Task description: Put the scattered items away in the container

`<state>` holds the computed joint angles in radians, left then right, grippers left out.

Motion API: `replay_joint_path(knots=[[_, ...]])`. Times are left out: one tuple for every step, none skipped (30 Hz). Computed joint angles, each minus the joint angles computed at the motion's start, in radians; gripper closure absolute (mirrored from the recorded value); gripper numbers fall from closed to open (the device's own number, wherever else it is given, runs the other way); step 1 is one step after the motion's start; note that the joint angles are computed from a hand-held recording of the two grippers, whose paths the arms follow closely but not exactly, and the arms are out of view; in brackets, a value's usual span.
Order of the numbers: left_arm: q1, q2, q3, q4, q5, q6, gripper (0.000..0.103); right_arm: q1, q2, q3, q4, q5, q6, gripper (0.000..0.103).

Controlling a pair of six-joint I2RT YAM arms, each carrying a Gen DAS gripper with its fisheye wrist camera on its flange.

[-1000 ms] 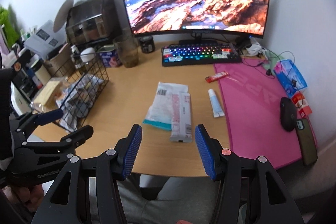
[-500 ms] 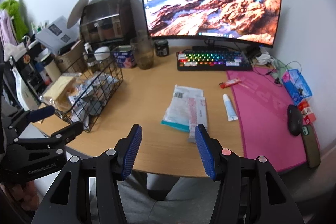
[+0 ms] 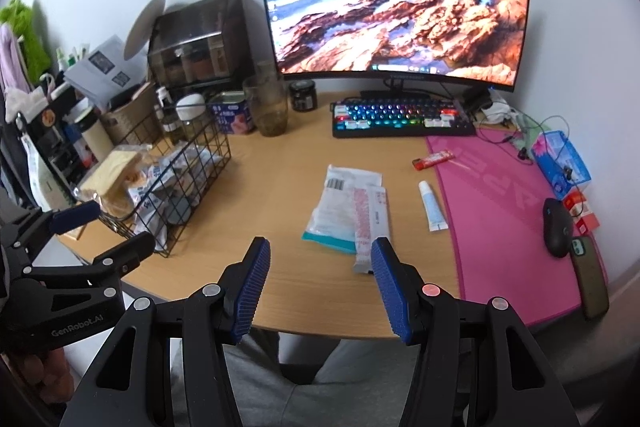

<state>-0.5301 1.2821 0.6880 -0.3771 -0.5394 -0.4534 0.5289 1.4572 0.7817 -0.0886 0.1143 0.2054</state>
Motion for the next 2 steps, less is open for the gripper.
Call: replay_joint_path(knots=[[-0.007, 0.001, 0.001, 0.002, -0.005, 0.001, 0.020, -0.002, 0.000, -0.002, 0.002, -0.002, 0.001, 0.050], [-0.011, 0.001, 0.001, 0.006, -0.009, 0.000, 0.020, -0.003, 0.000, -0.003, 0.004, -0.002, 0.001, 0.050]])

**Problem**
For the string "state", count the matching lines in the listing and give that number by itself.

**Response box**
2